A way to build upon request-level scheduling is to batch requests within a timeframe and treat them as a single batch for scheduling. This is sometimes called adaptive batching. The benefits of this technique are: 

1) It allows multiple requests to be served at the same time, which reduces the overall average latencies compared to request level scheduling 

2) It increases the GPU utilization as the GPU is computing on a batch 

However from a scheduling perspective, this batch of requests is static. In other words, if new requests arrive after a batch is formed, these new requests have to queue up until this batch is done. So, the time it takes to process a batch is determined by the longest generation request in that batch.
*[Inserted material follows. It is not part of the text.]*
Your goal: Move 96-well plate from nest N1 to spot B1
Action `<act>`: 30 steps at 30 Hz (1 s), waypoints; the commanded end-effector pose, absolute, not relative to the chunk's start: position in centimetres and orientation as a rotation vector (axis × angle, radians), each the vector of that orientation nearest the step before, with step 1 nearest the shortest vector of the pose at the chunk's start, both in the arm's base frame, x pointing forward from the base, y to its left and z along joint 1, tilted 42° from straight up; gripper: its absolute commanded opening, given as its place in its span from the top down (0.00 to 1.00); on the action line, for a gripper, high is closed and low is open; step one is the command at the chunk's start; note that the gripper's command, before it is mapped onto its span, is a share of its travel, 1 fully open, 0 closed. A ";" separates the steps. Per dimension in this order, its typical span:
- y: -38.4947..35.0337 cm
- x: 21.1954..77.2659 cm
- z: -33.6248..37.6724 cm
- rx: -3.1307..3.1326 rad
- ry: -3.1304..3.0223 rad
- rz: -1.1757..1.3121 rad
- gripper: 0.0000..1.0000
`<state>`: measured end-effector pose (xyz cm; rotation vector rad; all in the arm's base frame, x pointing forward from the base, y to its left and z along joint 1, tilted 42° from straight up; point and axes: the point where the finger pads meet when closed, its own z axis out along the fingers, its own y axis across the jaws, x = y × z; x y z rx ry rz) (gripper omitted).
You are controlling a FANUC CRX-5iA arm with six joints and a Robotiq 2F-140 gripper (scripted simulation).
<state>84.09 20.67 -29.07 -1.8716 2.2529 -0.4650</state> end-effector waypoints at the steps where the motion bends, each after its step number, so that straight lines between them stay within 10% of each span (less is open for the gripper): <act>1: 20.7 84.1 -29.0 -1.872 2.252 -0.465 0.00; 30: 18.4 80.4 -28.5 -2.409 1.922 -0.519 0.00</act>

This can unnecessarily delay other requests from being served.

Iteration Level Scheduling and Continuous Batching

The techniques mentioned above have a downside: incoming requests have to wait in the queue until the ongoing generation finishes. This causes unnecessary delays and increases latencies. 

The solution around this issue is to dynamically adjust the batch at the level of iteration (token) generation, sometimes called continuous batching. With continuous batching, new requests join the current batch that is being processed  on the device and finished requests leave the batch as soon as they are done. This approach ensures all requests progress efficiently at the same time. 

This is achieved by leveraging iteration level scheduling, which schedules tokens one by one. After a token is generated for the batch, a scheduling decision is made to adjust the batch accordingly. This fine-grained level of scheduling is a technique that is pioneered by Orca and also implemented by other LLM serving platforms e.g vLLM and TGI. Note that TGI changed their licence recently that might affect how it can be used in production.

Final thoughts

In this blog post we explored the different challenges associated with LLM inference and how they can be addressed to optimize the resources required to serve these models in production. We outlined memory and scheduling optimization techniques and how they can be configured depending on the use case and the different trade-offs associated with each technique that users need to consider. In the next part of this series we will discuss how we can orchestrate LLM applications efficiently.